I shudder when I remember that, not terribly long ago, patients had appendectomies based on a manual differential. I remember a surgeon thinking aloud, “Only nine bands? We’ll hold off.” Hopefully, other variables were considered.
A 100-cell differential is notoriously inaccurate, never mind what a “band” is. A range can be estimated:
2 SD = 2 x SQRT((# cells x (100 – # cells)) / total cells counted)
Thus, a nine-cell band count in a 100-cell diff has a range of 3 to 15. Any copy of Clinical Diagnosis and Management by Laboratory Methods will have a table from 1960 based on a study of true variation for counts up to fifty percent. In this table, our band count has a range of 4 – 17. A savvy surgeon waiting for the band count to go over eleven percent might have taken the patient to the OR anyway.
It’s one reason some labs don’t report bands. But it also raises questions of accuracy. Other variables (hematocrit of the sample, wedge slide feathered edge, staining technique, humidity, human factors, etc.) suggest that these manual counts vary beyond statistics. Election polls are reported with a margin of error but not manual differentials. Hm.
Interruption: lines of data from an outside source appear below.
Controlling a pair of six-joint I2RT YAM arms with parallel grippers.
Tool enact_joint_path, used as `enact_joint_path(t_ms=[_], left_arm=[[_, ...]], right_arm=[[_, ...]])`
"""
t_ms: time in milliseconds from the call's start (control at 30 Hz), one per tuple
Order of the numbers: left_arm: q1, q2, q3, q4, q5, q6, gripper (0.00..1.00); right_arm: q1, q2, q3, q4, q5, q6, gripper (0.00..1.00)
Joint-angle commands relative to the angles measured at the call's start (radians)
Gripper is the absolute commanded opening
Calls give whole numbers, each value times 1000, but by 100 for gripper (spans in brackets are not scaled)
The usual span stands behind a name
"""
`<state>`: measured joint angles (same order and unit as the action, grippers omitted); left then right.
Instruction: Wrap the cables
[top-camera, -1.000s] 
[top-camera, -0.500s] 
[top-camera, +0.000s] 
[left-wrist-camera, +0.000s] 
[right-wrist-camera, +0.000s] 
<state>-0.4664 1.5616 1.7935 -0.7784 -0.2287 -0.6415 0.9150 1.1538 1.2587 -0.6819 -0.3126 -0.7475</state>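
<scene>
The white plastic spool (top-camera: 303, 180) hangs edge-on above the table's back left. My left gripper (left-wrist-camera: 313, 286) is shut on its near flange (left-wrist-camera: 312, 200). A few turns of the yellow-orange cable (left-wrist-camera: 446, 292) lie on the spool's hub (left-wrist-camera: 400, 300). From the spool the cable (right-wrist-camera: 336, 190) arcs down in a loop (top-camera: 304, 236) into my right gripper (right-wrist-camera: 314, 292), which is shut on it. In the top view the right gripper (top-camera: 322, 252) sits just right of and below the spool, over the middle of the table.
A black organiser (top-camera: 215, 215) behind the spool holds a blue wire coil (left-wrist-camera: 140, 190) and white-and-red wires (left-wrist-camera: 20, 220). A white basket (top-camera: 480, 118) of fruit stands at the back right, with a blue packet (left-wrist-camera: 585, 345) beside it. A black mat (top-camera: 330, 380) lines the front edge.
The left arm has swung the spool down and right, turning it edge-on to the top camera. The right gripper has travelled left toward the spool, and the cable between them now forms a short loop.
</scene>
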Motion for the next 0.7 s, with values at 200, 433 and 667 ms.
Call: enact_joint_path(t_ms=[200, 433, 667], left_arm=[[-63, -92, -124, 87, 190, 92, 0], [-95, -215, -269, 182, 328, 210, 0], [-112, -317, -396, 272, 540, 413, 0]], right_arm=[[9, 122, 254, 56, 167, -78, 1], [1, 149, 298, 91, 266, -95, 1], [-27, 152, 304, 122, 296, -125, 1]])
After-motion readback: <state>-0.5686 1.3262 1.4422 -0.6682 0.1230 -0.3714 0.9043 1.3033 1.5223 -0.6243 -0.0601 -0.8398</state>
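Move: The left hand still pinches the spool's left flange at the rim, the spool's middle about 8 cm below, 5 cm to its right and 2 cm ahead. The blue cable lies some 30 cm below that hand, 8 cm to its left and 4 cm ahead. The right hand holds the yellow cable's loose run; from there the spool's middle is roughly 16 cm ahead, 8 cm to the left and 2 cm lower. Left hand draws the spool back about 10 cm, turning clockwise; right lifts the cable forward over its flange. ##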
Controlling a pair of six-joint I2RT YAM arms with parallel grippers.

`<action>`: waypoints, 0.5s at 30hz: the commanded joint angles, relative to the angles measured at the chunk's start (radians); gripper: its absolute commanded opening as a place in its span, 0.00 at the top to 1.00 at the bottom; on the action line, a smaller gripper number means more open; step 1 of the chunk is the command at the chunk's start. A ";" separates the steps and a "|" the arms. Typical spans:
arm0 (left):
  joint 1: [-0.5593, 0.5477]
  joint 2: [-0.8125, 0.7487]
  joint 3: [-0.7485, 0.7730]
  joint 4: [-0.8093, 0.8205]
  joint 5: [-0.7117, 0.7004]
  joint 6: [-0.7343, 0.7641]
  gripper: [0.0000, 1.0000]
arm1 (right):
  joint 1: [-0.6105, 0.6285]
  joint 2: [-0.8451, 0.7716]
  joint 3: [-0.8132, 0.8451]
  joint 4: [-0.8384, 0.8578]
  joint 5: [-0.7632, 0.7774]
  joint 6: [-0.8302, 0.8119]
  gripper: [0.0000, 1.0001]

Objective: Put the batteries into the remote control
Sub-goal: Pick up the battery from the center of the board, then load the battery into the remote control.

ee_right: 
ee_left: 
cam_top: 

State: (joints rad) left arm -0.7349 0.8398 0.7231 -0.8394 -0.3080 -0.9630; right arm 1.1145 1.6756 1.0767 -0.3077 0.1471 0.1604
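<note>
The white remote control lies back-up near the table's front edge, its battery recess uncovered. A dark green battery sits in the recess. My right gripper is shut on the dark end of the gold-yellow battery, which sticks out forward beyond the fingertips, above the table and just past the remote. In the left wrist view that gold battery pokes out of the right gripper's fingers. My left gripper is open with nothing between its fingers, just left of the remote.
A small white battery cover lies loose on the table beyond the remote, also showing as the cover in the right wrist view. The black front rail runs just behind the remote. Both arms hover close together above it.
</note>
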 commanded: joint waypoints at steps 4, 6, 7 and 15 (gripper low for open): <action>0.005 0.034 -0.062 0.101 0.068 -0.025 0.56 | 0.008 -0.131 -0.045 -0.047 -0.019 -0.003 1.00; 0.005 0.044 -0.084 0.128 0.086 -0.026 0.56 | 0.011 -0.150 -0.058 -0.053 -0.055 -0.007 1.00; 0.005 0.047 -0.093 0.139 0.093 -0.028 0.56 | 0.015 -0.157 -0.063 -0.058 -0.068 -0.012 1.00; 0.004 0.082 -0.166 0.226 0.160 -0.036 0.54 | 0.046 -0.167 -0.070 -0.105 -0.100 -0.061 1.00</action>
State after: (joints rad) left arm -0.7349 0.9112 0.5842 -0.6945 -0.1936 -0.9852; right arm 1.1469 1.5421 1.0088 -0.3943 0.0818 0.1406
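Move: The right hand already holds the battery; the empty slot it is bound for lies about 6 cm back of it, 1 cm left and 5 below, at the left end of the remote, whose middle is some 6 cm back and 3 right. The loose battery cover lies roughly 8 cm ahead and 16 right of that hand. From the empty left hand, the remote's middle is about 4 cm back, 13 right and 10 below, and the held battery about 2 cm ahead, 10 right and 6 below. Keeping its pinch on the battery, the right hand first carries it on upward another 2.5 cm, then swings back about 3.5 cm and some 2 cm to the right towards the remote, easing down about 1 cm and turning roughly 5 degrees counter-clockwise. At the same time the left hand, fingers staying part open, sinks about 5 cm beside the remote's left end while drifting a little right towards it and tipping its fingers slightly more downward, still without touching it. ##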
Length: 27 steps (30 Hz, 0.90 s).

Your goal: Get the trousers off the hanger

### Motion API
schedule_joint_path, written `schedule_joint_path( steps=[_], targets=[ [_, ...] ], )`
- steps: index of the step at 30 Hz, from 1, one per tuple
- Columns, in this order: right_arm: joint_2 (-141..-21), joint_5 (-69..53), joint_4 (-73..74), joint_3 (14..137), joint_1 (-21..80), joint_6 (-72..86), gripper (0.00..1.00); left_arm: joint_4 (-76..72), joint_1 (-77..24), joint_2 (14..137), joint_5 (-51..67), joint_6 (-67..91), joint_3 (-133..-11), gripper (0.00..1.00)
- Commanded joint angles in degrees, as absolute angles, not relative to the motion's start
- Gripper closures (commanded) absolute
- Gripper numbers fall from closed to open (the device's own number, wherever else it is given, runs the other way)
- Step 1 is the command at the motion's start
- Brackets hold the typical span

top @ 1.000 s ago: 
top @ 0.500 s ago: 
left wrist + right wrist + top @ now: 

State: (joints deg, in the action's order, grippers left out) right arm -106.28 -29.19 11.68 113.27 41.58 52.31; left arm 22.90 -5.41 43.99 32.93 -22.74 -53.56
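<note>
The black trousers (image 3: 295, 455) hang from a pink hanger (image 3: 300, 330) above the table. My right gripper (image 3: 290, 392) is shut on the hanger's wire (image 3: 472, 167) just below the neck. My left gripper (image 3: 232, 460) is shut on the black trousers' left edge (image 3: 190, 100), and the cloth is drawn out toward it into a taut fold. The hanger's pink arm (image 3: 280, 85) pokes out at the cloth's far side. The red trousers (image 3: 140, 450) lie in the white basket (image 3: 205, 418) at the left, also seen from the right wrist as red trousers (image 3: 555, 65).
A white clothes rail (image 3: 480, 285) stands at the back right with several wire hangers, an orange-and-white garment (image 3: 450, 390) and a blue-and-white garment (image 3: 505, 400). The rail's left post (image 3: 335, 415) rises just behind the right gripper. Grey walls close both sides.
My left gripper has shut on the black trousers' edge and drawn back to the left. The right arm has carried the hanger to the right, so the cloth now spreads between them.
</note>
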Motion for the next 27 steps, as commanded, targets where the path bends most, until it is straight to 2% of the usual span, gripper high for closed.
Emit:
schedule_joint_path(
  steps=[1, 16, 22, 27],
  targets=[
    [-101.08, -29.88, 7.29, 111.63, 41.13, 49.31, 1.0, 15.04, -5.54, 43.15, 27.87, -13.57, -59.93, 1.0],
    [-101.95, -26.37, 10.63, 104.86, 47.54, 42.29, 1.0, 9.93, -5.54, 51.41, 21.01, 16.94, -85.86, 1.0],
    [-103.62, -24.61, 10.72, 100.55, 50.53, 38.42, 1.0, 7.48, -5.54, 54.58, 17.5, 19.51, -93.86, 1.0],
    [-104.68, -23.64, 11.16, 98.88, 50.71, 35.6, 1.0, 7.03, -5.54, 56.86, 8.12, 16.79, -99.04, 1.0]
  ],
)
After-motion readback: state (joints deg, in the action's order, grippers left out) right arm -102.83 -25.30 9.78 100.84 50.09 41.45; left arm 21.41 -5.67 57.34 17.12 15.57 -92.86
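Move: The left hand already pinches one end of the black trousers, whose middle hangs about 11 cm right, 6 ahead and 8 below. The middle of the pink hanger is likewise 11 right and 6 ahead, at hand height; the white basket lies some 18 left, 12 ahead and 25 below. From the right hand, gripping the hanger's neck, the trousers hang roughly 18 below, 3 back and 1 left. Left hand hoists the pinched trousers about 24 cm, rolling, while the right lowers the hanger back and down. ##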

Which brings me to white cell estimates. Since these do not simply count ratios but an absolute number, they can be significantly inaccurate. (Should we run a control with an estimate? I wonder.) Here’s our laboratory formula from a text on a shelf:
WBC Estimate = # cells in 10 fields (50x) where RBCs “slightly overlap” / 10 x 3
The College of American Pathologists recommends establishing an “estimation factor” comparing the number counted per field to an automated count, essentially calibrating a field of view (FOV). This still leaves a minor problem of standardizing the RBC field, which can be solved by counting RBCs on a radius, e.g. count 8 cells in a straight line from center to edge to estimate about 200 cells in the FOV.
So, I’m curious. How does your lab estimate WBC counts from peripheral smears?